Hace muchos años, en un pueblito escondido al pie de una sierra florida, vivía una familia de campesinos cuyo jefe se ocupaba en la tala de los árboles en el bosque que circundaba la aldea. Su mujer atendía a los trabajos de la casa, además de cultivar un jardincito y un pequeño huerto. Su hijita, que había cumplido ya diez años, concurría la escuela del pueblo. Habían puesto de nombre al bautizarla Alicia, pero como usaba con frecuencia un bonete o una caperuza colorada, con que cubría la cabeza o dejaba echar de graciosamente sobre sus espaldas, los vecinos dieron en llamar la caperuza o Caperucita Roja o más sencillamente, Caperucita.

Era Caperucita, una niña muy linda: ojos azules, cabellera rubia. Quería mucho sus padres; era prolija en el aseo, atenta en la escuela y servicial con todos. Pero tenía un defecto que no había podido corregir. Se distraía con frecuencia y se olvidaba de las recomendaciones y consejos que sus papás le daban. Tenían sus padres una linda huerta, en la cual cultivaban verduras, árboles frutales y gran variedad de flores. En un rincón habían colocado ahora colmenas de hermosos colores en las cuales las activas abejas, convertían en dulce miel el néctar que, sin gran molestia, libaban de las flores cercanas.

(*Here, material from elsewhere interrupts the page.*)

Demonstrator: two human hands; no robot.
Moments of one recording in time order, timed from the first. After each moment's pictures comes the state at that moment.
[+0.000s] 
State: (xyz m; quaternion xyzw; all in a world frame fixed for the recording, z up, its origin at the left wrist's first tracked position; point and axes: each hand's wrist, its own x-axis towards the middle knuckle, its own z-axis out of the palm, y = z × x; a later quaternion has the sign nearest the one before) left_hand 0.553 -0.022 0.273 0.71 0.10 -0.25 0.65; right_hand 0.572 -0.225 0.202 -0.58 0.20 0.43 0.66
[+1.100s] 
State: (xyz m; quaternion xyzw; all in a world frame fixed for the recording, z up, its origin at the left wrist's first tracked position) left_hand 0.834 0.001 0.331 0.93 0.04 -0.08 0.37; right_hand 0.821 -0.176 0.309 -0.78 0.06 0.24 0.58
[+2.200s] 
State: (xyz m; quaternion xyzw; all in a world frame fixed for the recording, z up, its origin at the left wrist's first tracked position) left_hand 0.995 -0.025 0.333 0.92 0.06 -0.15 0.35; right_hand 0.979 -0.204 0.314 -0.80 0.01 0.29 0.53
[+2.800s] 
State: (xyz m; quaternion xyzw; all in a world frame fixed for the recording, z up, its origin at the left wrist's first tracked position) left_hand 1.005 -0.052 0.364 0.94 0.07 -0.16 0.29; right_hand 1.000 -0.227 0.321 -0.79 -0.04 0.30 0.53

La mamá había recomendado mucho a Caperucita que nos acercará ellas y se lo recordaba con mucha frecuencia. La niña atemorizada por lo que oía decir de los aguijones de las abejas, obedeció un tiempo. Pero había, junto a las colmenas, un frondoso cerezo, cuyos encarnados frutos, la atraían irresistiblemente. Y un día entonces cayó en la tentación. Como ese día no tenía que ir a la escuela, después del desayuno, se fue a jugar un rato al huerto, mientras que su madre barría y aseaba la casa.

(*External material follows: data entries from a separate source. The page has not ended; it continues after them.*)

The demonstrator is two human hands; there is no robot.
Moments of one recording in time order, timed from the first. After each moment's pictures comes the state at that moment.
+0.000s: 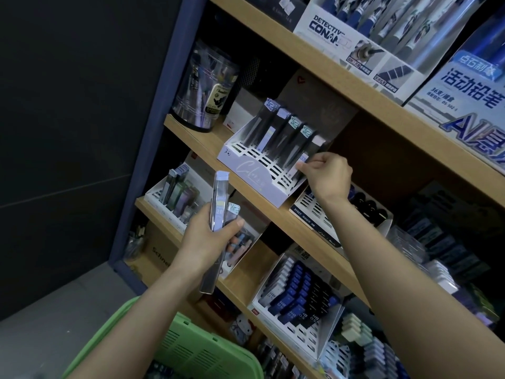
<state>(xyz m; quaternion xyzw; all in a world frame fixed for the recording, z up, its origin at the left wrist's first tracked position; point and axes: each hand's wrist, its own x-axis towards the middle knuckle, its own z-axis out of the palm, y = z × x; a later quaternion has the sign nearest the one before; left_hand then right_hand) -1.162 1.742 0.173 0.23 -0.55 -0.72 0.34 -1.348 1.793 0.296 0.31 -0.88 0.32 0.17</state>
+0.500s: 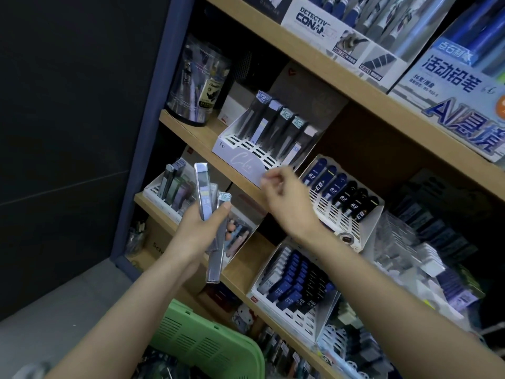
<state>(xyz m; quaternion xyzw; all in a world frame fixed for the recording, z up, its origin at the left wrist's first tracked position) -1.152 1.749 0.184 0.24 -0.48 -0.78 0.32 -1.268 1.820 0.264 0.46 -0.82 0.33 0.00</state>
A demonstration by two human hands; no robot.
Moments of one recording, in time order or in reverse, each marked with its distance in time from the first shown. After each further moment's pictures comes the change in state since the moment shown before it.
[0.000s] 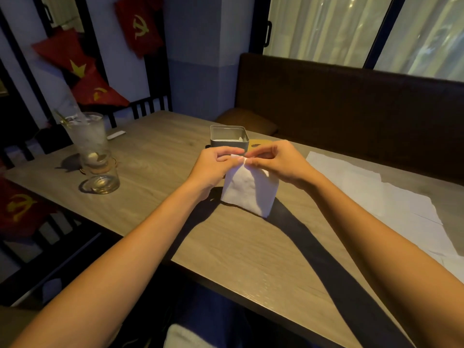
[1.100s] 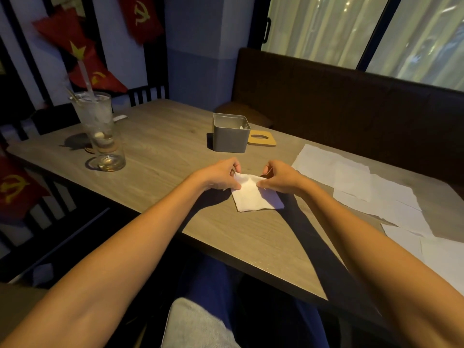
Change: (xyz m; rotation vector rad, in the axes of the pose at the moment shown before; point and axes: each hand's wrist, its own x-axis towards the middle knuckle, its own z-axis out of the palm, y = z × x) left_hand -0.012 -0.031 -0.002 0.682 -0.406 -0.127; right_hand -0.033 0.033 0.032 -0.351 -0.178 0.403
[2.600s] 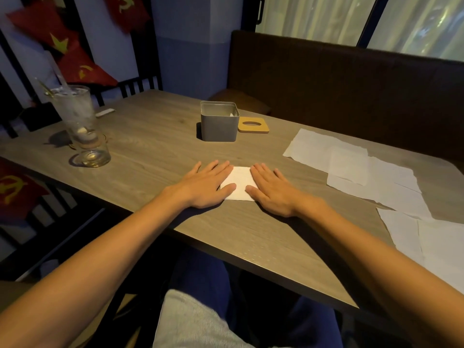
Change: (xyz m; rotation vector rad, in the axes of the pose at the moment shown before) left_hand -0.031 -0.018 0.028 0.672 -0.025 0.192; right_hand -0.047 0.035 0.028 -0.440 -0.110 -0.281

Poco a poco se fue acercando al árbol, sin dejar de mirar con frecuencia la casa.

¡Caperucita! – gritó su madre desde adentro.

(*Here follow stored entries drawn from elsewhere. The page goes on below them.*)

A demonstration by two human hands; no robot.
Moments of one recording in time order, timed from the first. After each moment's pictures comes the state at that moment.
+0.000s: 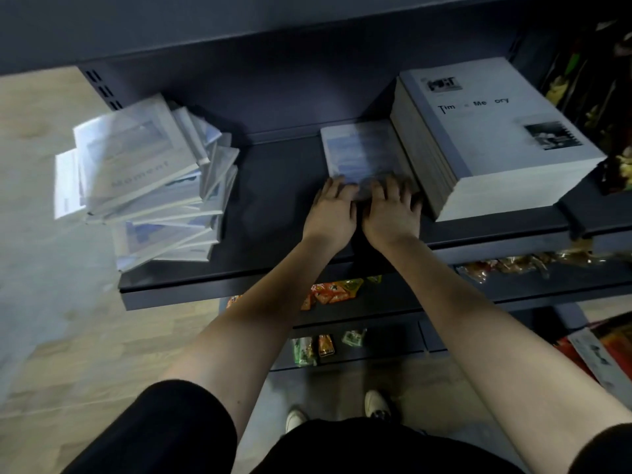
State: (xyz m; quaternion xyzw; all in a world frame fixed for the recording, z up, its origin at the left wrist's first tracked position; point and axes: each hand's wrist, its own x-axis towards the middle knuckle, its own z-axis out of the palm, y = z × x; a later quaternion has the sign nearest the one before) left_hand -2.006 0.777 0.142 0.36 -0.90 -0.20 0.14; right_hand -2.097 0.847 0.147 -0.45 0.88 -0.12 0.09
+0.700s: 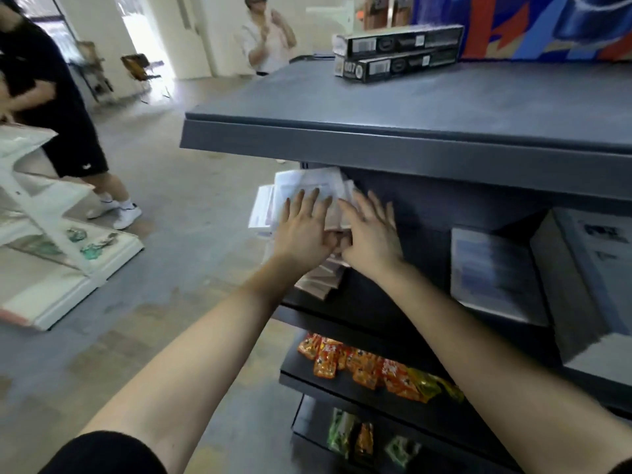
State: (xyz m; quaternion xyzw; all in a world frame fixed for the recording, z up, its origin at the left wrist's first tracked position) left_hand -1.804 0.713 0.242 0.56 -0.81 0.05 0.19; right_hand -1.941 0.738 0.246 -0.75 0.63 -0.21 -0.03
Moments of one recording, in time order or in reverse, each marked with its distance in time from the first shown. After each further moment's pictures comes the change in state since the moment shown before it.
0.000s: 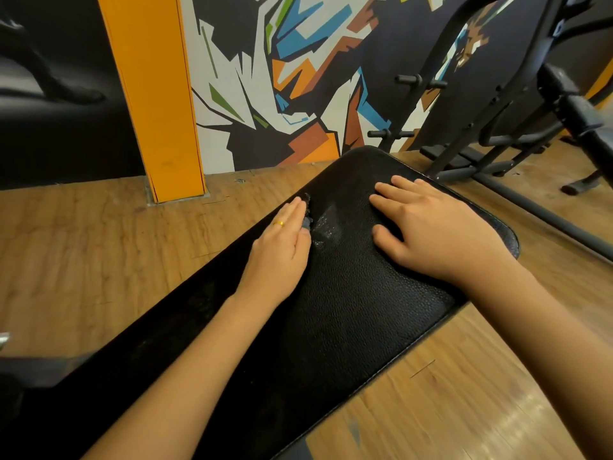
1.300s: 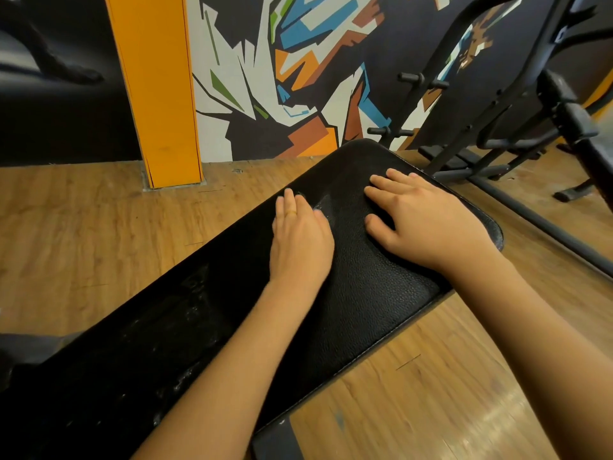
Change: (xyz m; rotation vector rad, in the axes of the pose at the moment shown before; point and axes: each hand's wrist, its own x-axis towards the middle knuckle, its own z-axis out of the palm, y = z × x) left_hand 0.002 0.057 0.023 0.037 0.037 -0.360; right_hand -0.001 -0.005 -0.008 0.041 -0.043 0.032
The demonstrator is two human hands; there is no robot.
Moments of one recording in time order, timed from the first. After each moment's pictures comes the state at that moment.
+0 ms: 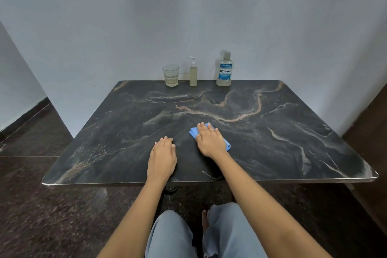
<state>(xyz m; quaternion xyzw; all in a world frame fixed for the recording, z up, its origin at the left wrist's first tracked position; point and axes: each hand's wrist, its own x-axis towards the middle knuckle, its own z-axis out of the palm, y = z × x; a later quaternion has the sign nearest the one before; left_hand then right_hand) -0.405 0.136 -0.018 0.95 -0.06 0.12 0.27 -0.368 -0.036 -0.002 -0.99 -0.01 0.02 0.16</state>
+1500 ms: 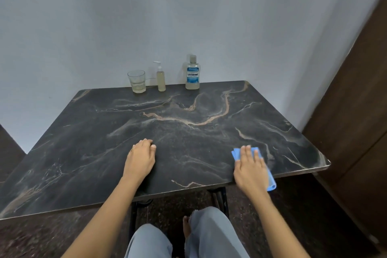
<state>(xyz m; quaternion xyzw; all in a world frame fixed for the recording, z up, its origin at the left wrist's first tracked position) -0.372 0.111 -0.005 0.95 -0.12 0.09 0.26 -0.499 -0.172 -0.008 -0.96 0.26 -0.04 0.11</state>
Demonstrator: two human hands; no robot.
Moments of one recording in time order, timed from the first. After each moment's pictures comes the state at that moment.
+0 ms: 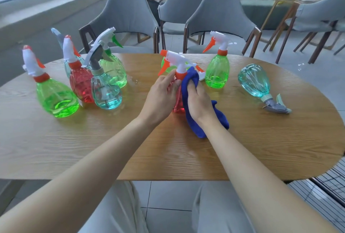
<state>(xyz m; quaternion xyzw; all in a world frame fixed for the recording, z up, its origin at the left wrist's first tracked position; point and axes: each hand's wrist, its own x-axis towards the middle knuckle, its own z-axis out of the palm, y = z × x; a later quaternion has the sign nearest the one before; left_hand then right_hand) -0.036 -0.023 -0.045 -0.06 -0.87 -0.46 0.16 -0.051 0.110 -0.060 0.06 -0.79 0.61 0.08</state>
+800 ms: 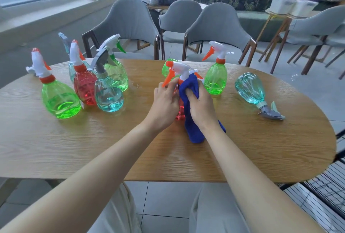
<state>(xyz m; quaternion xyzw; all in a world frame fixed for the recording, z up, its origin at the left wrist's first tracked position) -0.021 -0.015 -0.047 -0.09 -0.88 -0.44 0.16 -0.040 0.116 -0.052 0.10 -0.78 0.61 0.14</state>
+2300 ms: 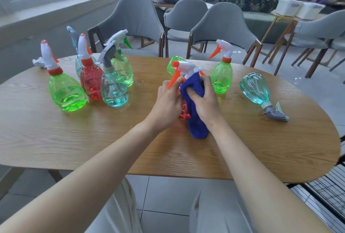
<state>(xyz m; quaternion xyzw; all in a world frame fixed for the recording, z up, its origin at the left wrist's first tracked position) -0.013 -0.025 -0.053 -0.11 -0.87 -0.45 0.14 -0.036 0.117 -0.045 0.15 -0.74 0.65 0.11</state>
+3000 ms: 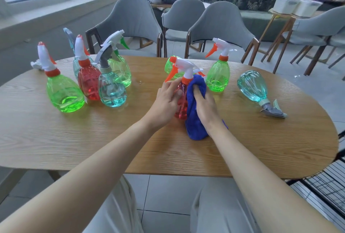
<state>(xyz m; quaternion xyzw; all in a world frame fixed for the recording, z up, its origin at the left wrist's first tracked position) -0.019 -0.027 -0.057 -0.09 -0.87 -0.48 0.09 -0.035 0.122 -0.059 0.08 -0.73 0.68 0.07</state>
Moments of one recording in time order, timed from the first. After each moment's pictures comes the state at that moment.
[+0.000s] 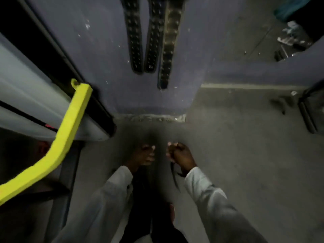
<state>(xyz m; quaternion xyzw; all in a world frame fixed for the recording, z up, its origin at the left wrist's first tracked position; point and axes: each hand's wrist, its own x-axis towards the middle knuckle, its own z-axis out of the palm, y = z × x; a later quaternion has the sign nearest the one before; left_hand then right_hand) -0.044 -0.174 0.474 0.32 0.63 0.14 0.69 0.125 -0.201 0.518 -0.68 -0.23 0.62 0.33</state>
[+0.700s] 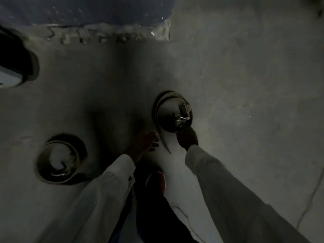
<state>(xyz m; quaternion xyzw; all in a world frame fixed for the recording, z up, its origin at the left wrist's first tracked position) 0.094 -0.263 0.006 0.25 0.62 0.03 0.75 0.273 -0.295 0.000 -0.84 -0.33 0.43 0.00</state>
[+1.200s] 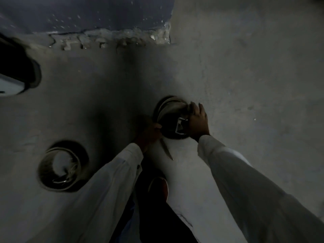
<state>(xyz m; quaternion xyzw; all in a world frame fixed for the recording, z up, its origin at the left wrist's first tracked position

– Ya sabes que hoy va a venir a almorzar la abuelita con nosotros. Voy a salir a la feria a comprar algo, tú mientras tanto, cuida de la casa y atiende si alguien llama.

– Muy bien, mamá. Así lo haré- dijo Caperucita.

– Junta las flores más hermosas que encuentres, dijo la mamá – y forma con ellas un ramillete para poder poner en el centro de mesa del comedor. Pero te recomiendo, no te acerques al colmenar.

La niña se iba acercando a la casa y acompañó a su mamá hasta la puerta.

– Te repito, cuidado con las abejas Caperucita – le dijo su madre mientras cerraba tras de sí la puerta del patio de entrada.

– Bueno mamá, pierde cuidado que me portaré muy bien

Apenas Caperucita se vio sola, sacó una escalerita que había en el gallinero y se fue con ella hacia el cerezo, la apoyó en el tronco del árbol y trepada como una ardilla, empezó a devorar cuanta frutas estaban a su alcance. Cuando estaba en lo mejor, llamaron a la puerta. Ella hizo como que si no oyera y siguió comiendo cerezas. Por lo que la vecina, pues era ella, después de esperar inútilmente, decidió volverse a su casa con el rico pastel que traía de regalo para la abuelita, pensando que no habría nadie en la casa.

Caperucita llevó la escalera a su lugar y empezó a juntar flores, sin hacer caso de los repetidos llamados, que desde la puerta hacía una ancianita que su madre, había encontrado en el camino y había enviado a su casa.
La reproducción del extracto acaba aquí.